> **WHAT IS NEEDED**: Only the lines from the one with "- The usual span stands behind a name" to the end of the material should be reproduced, exactly and in full, both ends included.

☆ ☆ ☆ ☆

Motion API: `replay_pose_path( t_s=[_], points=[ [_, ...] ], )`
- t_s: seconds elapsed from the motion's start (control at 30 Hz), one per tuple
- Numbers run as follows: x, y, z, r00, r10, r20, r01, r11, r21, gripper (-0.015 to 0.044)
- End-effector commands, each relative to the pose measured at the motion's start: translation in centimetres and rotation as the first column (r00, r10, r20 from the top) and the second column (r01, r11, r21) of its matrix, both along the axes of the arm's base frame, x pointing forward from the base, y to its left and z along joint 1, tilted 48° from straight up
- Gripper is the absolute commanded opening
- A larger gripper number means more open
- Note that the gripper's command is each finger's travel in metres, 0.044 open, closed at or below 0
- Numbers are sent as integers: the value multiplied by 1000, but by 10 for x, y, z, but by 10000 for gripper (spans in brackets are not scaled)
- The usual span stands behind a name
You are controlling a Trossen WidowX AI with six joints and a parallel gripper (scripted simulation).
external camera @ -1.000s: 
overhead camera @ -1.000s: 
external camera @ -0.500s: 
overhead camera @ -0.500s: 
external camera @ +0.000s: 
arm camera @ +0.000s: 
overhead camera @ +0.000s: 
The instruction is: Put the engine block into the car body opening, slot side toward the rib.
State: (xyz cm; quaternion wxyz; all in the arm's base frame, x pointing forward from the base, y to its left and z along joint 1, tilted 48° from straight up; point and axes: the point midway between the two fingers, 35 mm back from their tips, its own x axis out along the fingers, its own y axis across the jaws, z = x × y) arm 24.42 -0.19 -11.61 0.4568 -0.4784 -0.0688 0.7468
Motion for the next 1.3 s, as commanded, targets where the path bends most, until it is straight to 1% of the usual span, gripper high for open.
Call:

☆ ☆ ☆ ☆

> **WRITTEN RESPONSE**:
- The usual span stands behind a name
You are controlling a Trossen WidowX AI with six joints and a parallel gripper (scripted simulation).
external camera @ -1.000s: 
overhead camera @ -1.000s: 
external camera @ -0.500s: 
overhead camera @ -0.500s: 
external camera @ +0.000s: 
arm camera @ +0.000s: 
overhead camera @ +0.000s: 
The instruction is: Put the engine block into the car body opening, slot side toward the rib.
State: (xyz cm; quaternion wxyz; all in the arm's base frame, x pointing forward from the base, y to its left and z along joint 1, tilted 48° from straight up; point and axes: the point midway between the two fingers, 35 mm back from their tips, its own x axis out along the fingers, its own y axis across the jaws, z = x × y) arm 24.42 -0.19 -11.61 0.4568 -0.4784 -0.0688 0.7468
Motion for the next 1.3 s, as commanded, targets where the path bends most, until it is straight to 1% of the usual span, gripper high for open.
Call:

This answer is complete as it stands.